Une réunion spéciale a été convoquée par la France en marge du sommet UE/UA à Abidjan fin novembre. Parmi les mesures annoncées : un accord international pour procéder à des évacuations urgentes des migrants africains de Libye vers leur pays d’origine. Des rapatriements vers le Niger, pays de transit avant la Libye, ont déjà commencé et ­cette situation a permis de mettre au devant de la scène le nouveau centre d’examen des demandes d’asile ouvert récemment au Niger sur demande de la France, sans que cette nouvelle étape dans l’externalisation du contrôle des migrations ne soit questionnée.
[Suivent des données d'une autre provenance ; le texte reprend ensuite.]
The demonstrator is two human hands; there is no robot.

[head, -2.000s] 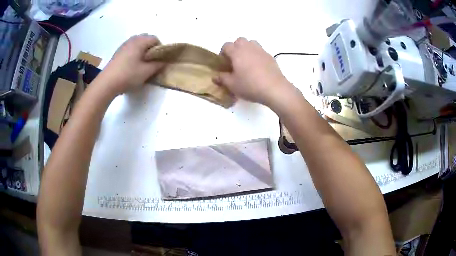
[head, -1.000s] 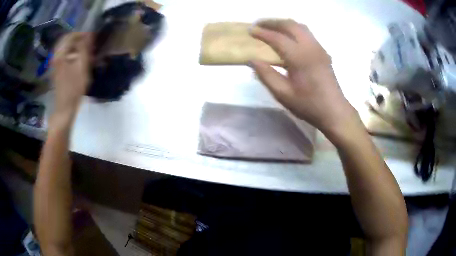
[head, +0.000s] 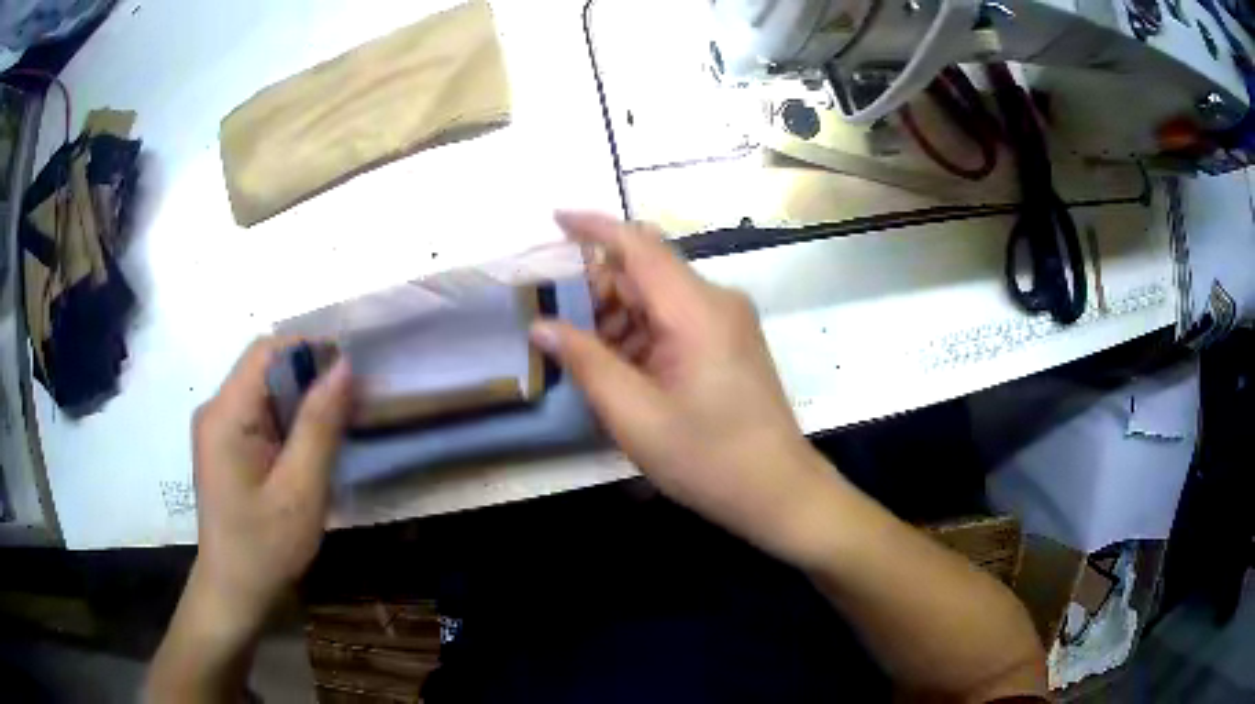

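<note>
My left hand (head: 269, 461) and my right hand (head: 688, 365) hold a blue-grey sewing template (head: 475, 447) by its two ends. It has an open centre edged with black and tan strips. It is over the pale grey-lilac fabric pieces (head: 516, 264), which show behind its far edge; whether they touch is unclear. My left thumb lies on the template's left end, my right thumb on its right end. The picture is slightly blurred here. A stack of tan fabric pieces (head: 365, 110) lies flat on the table beyond.
The white machine table (head: 853, 323) has a printed ruler along its front edge. The sewing machine (head: 1087, 69) stands at upper right, with black shears (head: 1043, 255) beside it. A black and tan bundle (head: 83, 268) lies at the left. Cardboard (head: 991, 550) is below the table.
The tan stack was set down and released. The template is now in both hands over the grey-lilac pieces; my left hand has come back from the far left. The view has shifted.
</note>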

À aucun moment il n’a été question d’évacuer les réfugié.es vers les pays européens, leur destination souhaitée et pour laquelle ils ont enduré l’enfer libyen, et ainsi la « solution » trouvée par la France revient finalement à refouler les personnes dans leur pays d’origine.

Dans le même temps, les politiques migratoires européenne et nationales se durcissent encore un peu plus et les conditions de vie des migrant.es dans l’UE s’aggravent [7]. Un projet de règlement européen en cours de négociation prévoit d’étendre le principe du règlement de Dublin à des pays « sûrs » non-européens, c’est-à-dire de juger irrecevable une demande d’asile lorsque la personne a transité par un pays tiers considéré comme « sûrs » par l’UE et d’y renvoyer directement cette personne. Seraient considérés comme « sûrs » la totalité des pays voisins de l’UE et même des pays en guerre dès lors qu’une partie du territoire au moins échappe au conflit, comme en Libye par exemple [8].

L’indignation européenne sur l’esclavage en Libye et plus largement sur la situation des migrantes et migrants en Afrique permet finalement de détourner opportunément l’attention des pratiques et lois européennes en la matière, tout aussi scandaleuses.

Marie Bazin (association Survie)

[1Notamment Amnesty International, Médecins sans frontières, la Cimade, l’Organisation internationale des migrations…

[2Programme de La Haye.

[3« La fausse bonne idée des corridors », Alternative libertaire, octobre 2017.

[4« Libye, un obscur réseau de complicités », Rapport d’Amnesty International, 12 décembre 2017.

[5« Le parfait exemple », Billets d’Afrique, édito de septembre 2017.

[6Sur la situation politique en Libye, voir dans Billets d’Afrique : « Libye : un chaos français », octobre 2014 ; « Libye, le retour des apprentis-sorciers », janvier 2016 ; « Trois morts qui font tâche », septembre 2016 ; « D’une guerre à l’autre », octobre 2016.

[7« La fausse bonne idée des corridors », Alternative libertaire,
n°277, octobre 2017.

[8« Le diabolique projet de l’Europe pour les demandeurs d’asile », Mediapart, 28 novembre 2017.